Two recents cases further demonstrate the context in which young feminists in Brazil are working.  The suspension by the government of a program against homophobia in schools after religious groups protested in 2011. The School Without Homophobia Kit included publications and videos developed by human rights institutions and LGBT activists with the support of the Ministry of Education and UN agencies in response to the discrimination and violence LGBT youth face. In 2013, the Ministry of Health also censored a collection of comics (HQ) produced in 2010, which contained information on sexual orientation, discrimination, adolescent pregnancy, and gender equality. Without these supplemental programs which would expand the Prevention and Education in School Program  the country has little left by way of sexuality education that is grounded in human rights and gender justice.

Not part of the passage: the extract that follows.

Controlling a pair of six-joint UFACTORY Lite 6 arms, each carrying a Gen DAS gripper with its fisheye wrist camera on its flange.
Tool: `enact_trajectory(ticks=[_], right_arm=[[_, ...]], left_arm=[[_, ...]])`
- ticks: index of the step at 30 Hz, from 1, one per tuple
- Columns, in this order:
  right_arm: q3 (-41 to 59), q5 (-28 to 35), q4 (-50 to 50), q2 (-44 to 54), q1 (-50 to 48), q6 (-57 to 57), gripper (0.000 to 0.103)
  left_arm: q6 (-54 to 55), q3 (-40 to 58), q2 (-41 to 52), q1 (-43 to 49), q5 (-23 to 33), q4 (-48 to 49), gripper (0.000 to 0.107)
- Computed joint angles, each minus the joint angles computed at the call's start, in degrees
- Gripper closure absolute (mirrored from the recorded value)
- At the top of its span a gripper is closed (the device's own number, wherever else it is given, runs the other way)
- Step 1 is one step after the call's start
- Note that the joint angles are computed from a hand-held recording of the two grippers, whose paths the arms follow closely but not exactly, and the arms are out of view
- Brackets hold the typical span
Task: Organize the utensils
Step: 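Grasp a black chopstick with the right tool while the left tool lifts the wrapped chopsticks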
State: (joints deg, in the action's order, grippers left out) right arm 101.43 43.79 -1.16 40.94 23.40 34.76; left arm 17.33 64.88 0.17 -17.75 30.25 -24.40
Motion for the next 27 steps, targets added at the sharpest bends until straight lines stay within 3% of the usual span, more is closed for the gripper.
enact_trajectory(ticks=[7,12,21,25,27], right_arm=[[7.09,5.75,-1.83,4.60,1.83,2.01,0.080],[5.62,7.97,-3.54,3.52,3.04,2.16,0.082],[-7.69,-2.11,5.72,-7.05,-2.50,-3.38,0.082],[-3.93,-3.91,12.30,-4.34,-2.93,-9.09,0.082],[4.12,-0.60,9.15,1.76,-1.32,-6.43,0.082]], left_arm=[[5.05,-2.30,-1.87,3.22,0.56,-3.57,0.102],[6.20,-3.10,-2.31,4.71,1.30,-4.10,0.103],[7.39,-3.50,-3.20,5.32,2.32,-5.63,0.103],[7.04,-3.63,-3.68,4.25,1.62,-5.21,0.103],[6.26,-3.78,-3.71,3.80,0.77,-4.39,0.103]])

Ivens Reyner Co-Founder of Coletivo Mangueiras, a young feminist collective, sees this new wave of fundamentalisms as an opportunity, “this has forced us to do something, to go to the streets, to organize ourselves in more strategic ways. We believe that the conservative wave that has risen in Brazil has made us want to respond in a stronger and more reactive way.”

Sri Lanka

Young women in Sri Lanka do not have the power to make decisions concerning their own bodies - especially in relation to abortion, marital rape and contraceptive usage. Sarah Soysa, a sexual and reproductive rights activist, says, “there are more than 40,000 reported teenage pregnancies every year in Sri Lanka and a reported number of 700 abortions every day. Sri Lanka has adopted the Beijing Platform for Action, ratified CEDAW and adopted a comprehensive Women’s Charter in 1993 framed on the principles of enshrined in CEDAW. Yet, real change still need to happen at the national level. Young people hardly participate in these reviews as a result of low resources,  and also because young people are not recognized as important stakeholders.”

Woman holding sign

Sarah SRHR Selfie. Photo: Sarah Soysa

Sarah received a grant from International Women’s Health Coalition to conduct local level Beijing +20 advocacy work. In February 2015 she and a group of other young people held the first ever youth review on SRHR and gender equality in Sri Lanka, ahead of this month's UN Commission on the Status of Women 59 in New York. They trained 27 young leaders from 18 different organisations and networks, and produced recommendations to the government urging them to strengthen and implement existing adolescent health strategy and national youth policy, and approve the Health of Young Persons’ Policy. The establishment of the Youth Advocacy Network Sri Lanka was formed following the review.

Women’s human rights groups, young feminists activists and governments alike must take this opportunity to repoliticize the debate and call for greater accountability and full implementation of past and future agreements on SRHRs. This requires commitment and political will to ensure young women and girls can exercise autonomy over their own bodies, and adequate financing so that they access the SRHR services they need and want. Young feminists can help re-conceptualize how we understand sexual and reproductive health and rights, moving from reproduction to sexuality, away from reductionist approaches, from a focus on population control and the family unit, to liberty of women and girls to claim their bodily autonomy.

Next week the 59th session of the UN Comission on the Status of Women opens in New York - a moment where thousands of women's rights activists gather from all corners of the world. Both FRIDA and Resurj will be there, working with the Women’s Rights Caucus and partners to advocate for a strong declaration that meets, and exceeds, the principles set out in the Beijing declaration. We will also be supporting young feminists, amplyfing their voices and experiences of the CSW via social media, aiming to connect them in NYC and beyond. Among numerous events, we will hold panel discussion on young feminist activists and SRHR, where young women from Sri Lanka, Brazil, and Kyrgyzstan will share their experiences.